Это был старый-престарый пятистенник, одна его жилая половина глядела окнами на дорогу, другая — в огород. Всю эту улицу еще в 30-х годах застроили домами, перевезенными из купеческого городка, которого ныне уж нет на картах, он ушел на дно водохранилища, когда сооружали Иваньковскую гидроэлектростанцию. Да и не одна эта улица, а и все прочие были корчевскими по своему происхождению — Комсомольская, Красноармейская, Октябрьская… Среди них Коммунистическая была, пожалуй, самая убогая, самая неблагоустроенная: дорога непроезжая, канавы неодолимы, лужи бездонны, за шаткими изгородями — домики “для удобств”, поленницы дров, нелепые сарайчики, теплички… улица с таким названием являла собой явную прореху в государственной идеологии той поры.

Прежде в купленном моей матерью доме жил хозяин состоятельный.

В старой Корчеве он занимался кожевенным ремеслом и торговлей, то есть выделывал кожи, шил из них сапоги и башмаки — то ли сам, то ли работников нанимал.

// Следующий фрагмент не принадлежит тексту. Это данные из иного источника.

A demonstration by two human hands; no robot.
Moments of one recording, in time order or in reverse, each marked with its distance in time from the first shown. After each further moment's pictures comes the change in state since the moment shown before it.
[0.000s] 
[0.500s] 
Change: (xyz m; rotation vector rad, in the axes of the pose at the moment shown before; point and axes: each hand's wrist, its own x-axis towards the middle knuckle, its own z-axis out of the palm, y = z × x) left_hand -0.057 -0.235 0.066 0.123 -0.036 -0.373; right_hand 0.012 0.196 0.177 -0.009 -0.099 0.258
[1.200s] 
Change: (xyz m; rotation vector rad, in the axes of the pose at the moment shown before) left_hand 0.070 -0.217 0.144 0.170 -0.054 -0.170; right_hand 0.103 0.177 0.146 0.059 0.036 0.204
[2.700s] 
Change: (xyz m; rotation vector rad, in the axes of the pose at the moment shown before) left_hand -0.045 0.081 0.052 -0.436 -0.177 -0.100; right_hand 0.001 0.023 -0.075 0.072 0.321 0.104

Он вел истинно купеческий образ жизни: по праздникам чинно ходил в церковь, где исполнял почетные обязанности старосты, имел лошадь и тарантас на рессорах, на нем объезжал окрестные деревни, продавая и покупая.

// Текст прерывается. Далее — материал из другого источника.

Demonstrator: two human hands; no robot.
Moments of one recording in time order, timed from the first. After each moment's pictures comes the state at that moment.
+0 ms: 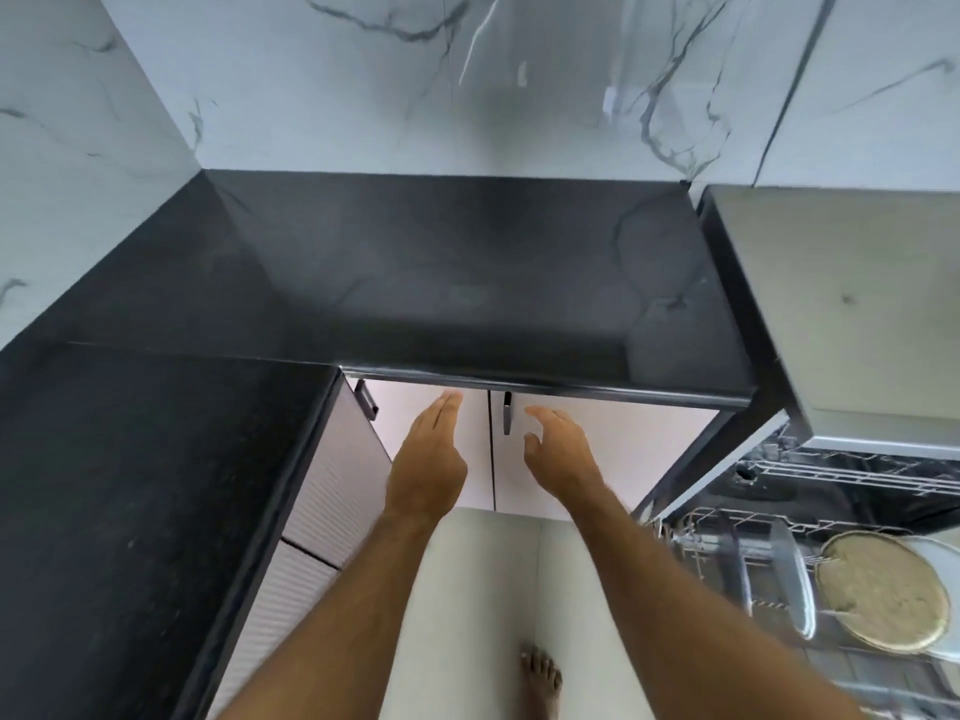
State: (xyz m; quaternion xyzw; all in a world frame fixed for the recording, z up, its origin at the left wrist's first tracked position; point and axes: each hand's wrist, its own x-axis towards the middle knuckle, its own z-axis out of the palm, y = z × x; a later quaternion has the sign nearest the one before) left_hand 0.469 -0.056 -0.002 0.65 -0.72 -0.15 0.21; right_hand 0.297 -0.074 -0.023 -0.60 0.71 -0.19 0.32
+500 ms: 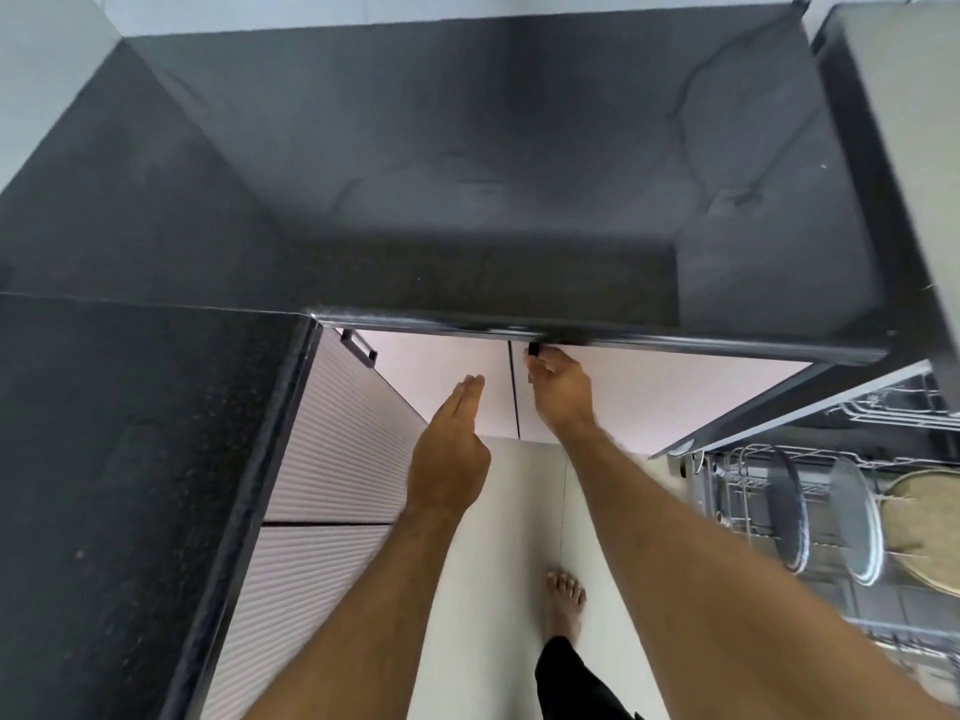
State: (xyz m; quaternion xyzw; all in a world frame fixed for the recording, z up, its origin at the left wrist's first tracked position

Но наступили иные времена, частное предпринимательство пришлось оставить. Он зарабатывал на жизнь тем, что нанимался огороды пахать да украдкой возил дровишки из лесу на продажу. Вынужденный перебраться на жительство в Новую Корчеву, кожевник еще хранил некоторые прежние привычки: по праздникам открывал окно, выставлял на подоконник граммофон с широким раструбом и — знай наших! — потчевал соседей вальсами “На сопках Маньчжурии” и “Амурские волны”, басом Шаляпина — “Эй, ухнем” и “Жил-был король когда-то, при нем блоха жила…”. Чаще же всего звучало:

Как по улице Варваринской

Шел Касьян, мужик камаринской…

Но был он, по воспоминаниям соседей, мужик молчаливый, угрюмый, а веселым да пляшущим камаринскую его не видели ни в будни, ни в праздники. И соседи не собирались к нему ради душевного разговора,

а родня в гостях у него не бывала, — наверно, он ее и не имел.

Говорили, что прежде-то он слыл мужиком компанейским, но после разорения старой Корчевы, когда пресекли его кожевенное да торговое дело, он как бы затаился, испуганно затих. Из-за вспыхнувшей под старость нелюбки с женой продал он и лошадь, и тарантас, денежки куда-то спрятал, потом вдруг исчез при странных обстоятельствах… Это случилось в военное лихолетье, когда фронт приближался, и хоть вражеское нашествие не доплеснуло до Новой Корчевы, однако артиллерийская канонада явственно слышалась, особенно по ночам. Когда тут и кому разбираться, что случилось с корчевским кожевником!